ARDHIE RADITYA dalam opininya bertajuk Tragedi Pendidikan Seni di Era Globalisasi, yang dimuat di JawaPos.com, mempertanyakan tentang mengapa pendidikan seni di negeri ini masih dipandang sebelah mata? Padahal, urusan pendidikan bukan semata-mata rumus eksakta. Bukan pula sebatas urusan menguasai teknologi belaka. Setiap manusia muda memiliki bakat alami yang mesti diaktualisasikan. Lembaga pendidikan di negeri kita seharusnya memberikan wadah dan infrastrukturnya.
Kendati demikian, bukan hanya pendidikan seni dewasa ini di ambang degradasi dari segi orientasi, melainkan pula pendidikan orientasi sosial dan humaniora, atau bahkan hakikat pendidikan itu sendiri.

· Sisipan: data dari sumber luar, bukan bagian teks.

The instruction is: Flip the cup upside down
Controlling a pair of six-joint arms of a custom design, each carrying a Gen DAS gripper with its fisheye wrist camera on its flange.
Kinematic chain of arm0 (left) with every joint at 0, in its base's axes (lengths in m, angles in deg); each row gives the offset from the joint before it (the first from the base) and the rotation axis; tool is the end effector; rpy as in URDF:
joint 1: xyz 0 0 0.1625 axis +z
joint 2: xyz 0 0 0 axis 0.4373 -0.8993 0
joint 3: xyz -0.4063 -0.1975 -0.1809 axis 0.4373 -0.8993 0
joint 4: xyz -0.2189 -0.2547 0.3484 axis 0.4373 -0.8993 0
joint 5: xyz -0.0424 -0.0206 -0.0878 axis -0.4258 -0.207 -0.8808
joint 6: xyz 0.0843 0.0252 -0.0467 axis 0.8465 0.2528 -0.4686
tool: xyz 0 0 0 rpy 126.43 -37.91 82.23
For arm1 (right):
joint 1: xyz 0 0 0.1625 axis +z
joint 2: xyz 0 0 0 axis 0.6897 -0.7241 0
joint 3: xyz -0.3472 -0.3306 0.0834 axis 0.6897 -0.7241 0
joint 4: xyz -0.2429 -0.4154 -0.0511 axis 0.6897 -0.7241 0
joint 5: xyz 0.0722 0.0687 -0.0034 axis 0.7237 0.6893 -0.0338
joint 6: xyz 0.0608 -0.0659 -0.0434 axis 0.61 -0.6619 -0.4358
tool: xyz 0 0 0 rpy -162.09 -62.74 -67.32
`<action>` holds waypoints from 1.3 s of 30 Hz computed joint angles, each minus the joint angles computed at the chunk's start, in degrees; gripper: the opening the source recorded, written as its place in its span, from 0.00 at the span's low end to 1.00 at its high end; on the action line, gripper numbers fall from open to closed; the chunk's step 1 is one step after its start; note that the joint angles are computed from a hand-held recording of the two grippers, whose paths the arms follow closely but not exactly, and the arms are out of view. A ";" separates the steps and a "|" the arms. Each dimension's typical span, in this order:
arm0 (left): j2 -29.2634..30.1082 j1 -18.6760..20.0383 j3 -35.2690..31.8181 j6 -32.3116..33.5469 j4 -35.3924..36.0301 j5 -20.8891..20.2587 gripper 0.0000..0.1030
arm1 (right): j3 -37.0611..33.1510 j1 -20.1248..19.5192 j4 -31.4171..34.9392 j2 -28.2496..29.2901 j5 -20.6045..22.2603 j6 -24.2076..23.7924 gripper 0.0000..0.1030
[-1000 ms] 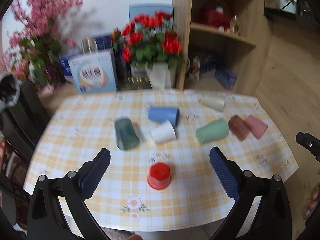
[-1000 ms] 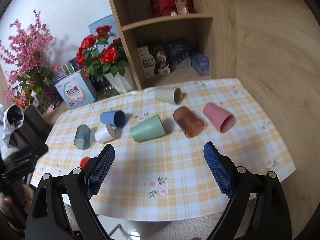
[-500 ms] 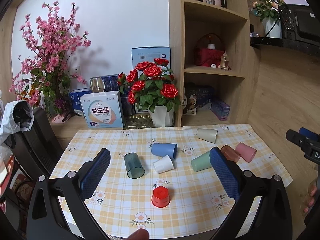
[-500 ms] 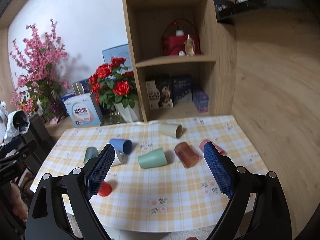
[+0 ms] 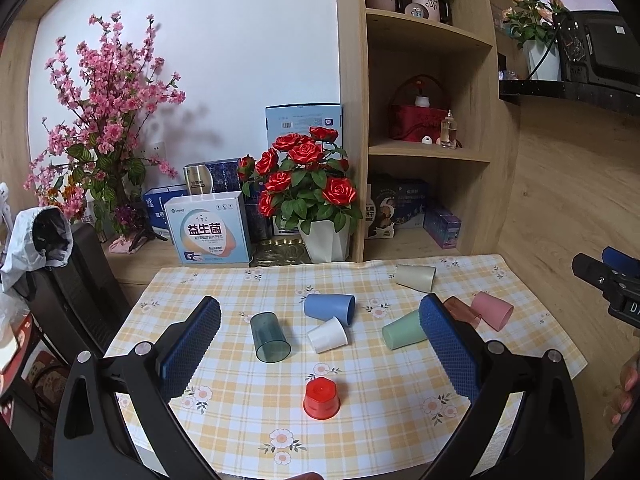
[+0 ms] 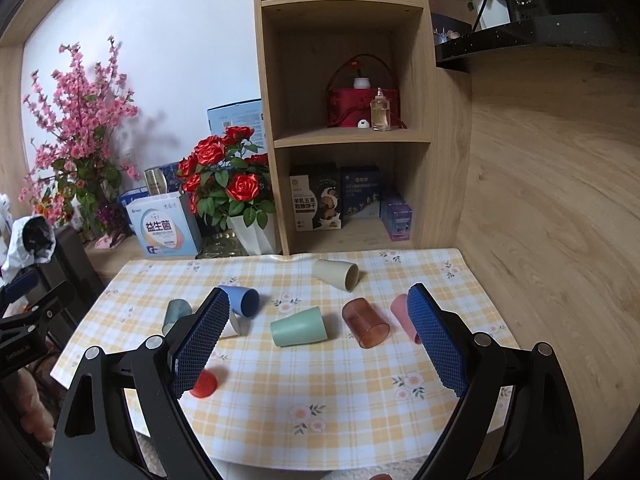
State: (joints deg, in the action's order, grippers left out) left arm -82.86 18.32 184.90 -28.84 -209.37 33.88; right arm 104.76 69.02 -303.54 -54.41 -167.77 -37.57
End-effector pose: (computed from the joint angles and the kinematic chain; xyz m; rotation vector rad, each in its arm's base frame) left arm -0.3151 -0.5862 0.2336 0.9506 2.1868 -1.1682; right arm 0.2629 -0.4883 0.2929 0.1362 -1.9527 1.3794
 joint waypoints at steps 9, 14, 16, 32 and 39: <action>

Sebagaimana diketahui, sebagai arena pengolahan dan pengasahan kecerdasan intelektual, emosional dan spiritual terhadap manusia, pendidikan kini tidak lagi berfungsi secara maksimal.
Tak ayal, arena pendidikan menjelma menjadi mesin produksi tenaga kerja yang harus menyesuaikan dengan kebutuhan dunia industri. Manusia dalam ruang pendidikan dipersiapkan dan diorientasikan semata-mata untuk kepentingan pasar, sehingga hal demikian meniscayakan penyelarasan atau pendisiplinan. Seperti yang dibahasakan oleh Foucault, bahwa pendisiplinan merupakan sebuah mekanisme pembentukan perilaku individu yang taat dan patuh pada serangkaian norma melalui sistem kontrol atau pengawasan terhadap individu.
Sebagai arena pendisiplinan, tentu terjadi ketidaksesuaian terhadap nilai pendidikan yang meniscayakan pengasahan kepribadian menuju pendewasaan. Proses penciptaan kedewasaan manusia berangkat dari pengolahan potensi hingga melahirkan daya kreatif. Namun, itu membutuhkan ruang inklusif yang memegang prinsip kebebasan berekspresi. Kenyataannya pendidikan sebagai arena pendisiplinan tidak memegang mekanisme demikian, dengan alasan kehadiran sebuah aturan, meskipun kebebasan berekspresi tetap disebutkan di dalamnya, sayangnya tidak lain dan tidak bukan ihwal tersebut hanyalah bangunan citra populis.
Isi dari beberapa paragraf di atas sangatlah retoris, bukan? Seperti halnya apa yang disampaikan Nadiem Makarim dalam pidatonya, pada Hari Guru Nasional lalu, bahwa ia sangat tidak menyukai bahasa-bahasa anggun namun tak seanggun di kenyataan. Se-retoris apapun isi paragraf di atas, itu hanyalah sebuah harapan dan yang mampu mewujudkannya dalam kenyataan hanyalah Menteri Pendidikan dan Kebudayaan, Nadiem Makarim sebagai pemangku kebijakan tertinggi dalam dunia pendidikan saat ini.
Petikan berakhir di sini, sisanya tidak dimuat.